How To Lose Weight In 1 Week


Weight loss in 1 week can mean a number of things; some people try to lose as much as 10 pounds in a week while others aim for a couple of pounds only.  Although that is unrealistic for most people, losing a few pounds in one week can be done.  It should be noted that the recommended healthy amount of weight to lose per week is 1-2 pounds.

Here are some steps and practical guidelines for losing weight in one week.

1.Weight loss basics

No matter how much weight you want to lose, there are some easy important steps to start with.
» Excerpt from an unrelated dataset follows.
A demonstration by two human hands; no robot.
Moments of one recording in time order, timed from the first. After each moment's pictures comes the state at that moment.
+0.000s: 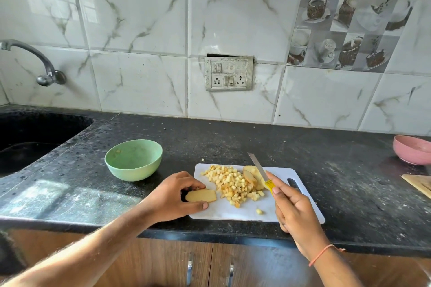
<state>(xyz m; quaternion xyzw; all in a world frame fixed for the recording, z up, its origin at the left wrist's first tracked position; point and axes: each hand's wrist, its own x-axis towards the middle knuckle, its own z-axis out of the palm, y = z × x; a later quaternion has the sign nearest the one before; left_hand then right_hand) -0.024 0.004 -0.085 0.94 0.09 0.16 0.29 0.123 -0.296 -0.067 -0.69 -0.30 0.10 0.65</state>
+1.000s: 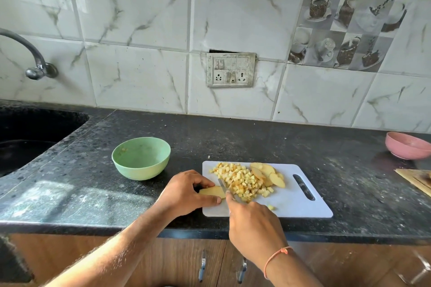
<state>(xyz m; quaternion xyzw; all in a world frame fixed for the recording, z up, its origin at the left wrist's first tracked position) -0.017 0.006 -0.086 0.90 0.15 0.18 0.35 0.017 -0.214 -0.043 -0.91 -0.40 -0.04 0.09</state>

  • Cut out sugar.  Cut out sweets like candy, sweetened beverages, baked goods and processed foods with added sugar (check ingredient labels and food labels).
  • Increase your movement throughout the day and do a variety of exercises.
  • Eat fresh foods like fresh fruits, vegetables, lean proteins, dairy, legumes and whole grains.
  • Stop eating when you’re satisfied, not when your plate is empty.
  • Drink enough water throughout the day so that your urine is very pale yellow to clear.
  • Avoid spikes in blood sugar by eating balanced meals with fiber, healthy fats and protein.

2. To lose one pound in a week


If you like to focus on the numbers of weight loss, you can go off how many calories are in a pound.  In order to lose a pound a week, aim for being in a calorie deficit of 3,500 calories per week because there are about 3,500 calories in 1 pound.  If you divide 3,500 calories across 7 days, that translates to being in a calorie deficit of 500 calories per day.

You can do this by looking at the calories of your food and subtracting 500 calories somewhere through the day, or you can just focus on having smaller portion sizes and cutting out junk food from your diet.

Some people like to focus on the numbers and some people don’t; you can have weight loss either way.

There are many fitness apps available that will track your food intake , exercise and give you an estimate of how many calories you need per day during weight loss.  You can also talk to a registered dietitian or other health professional to give you individual guidance for your calorie needs.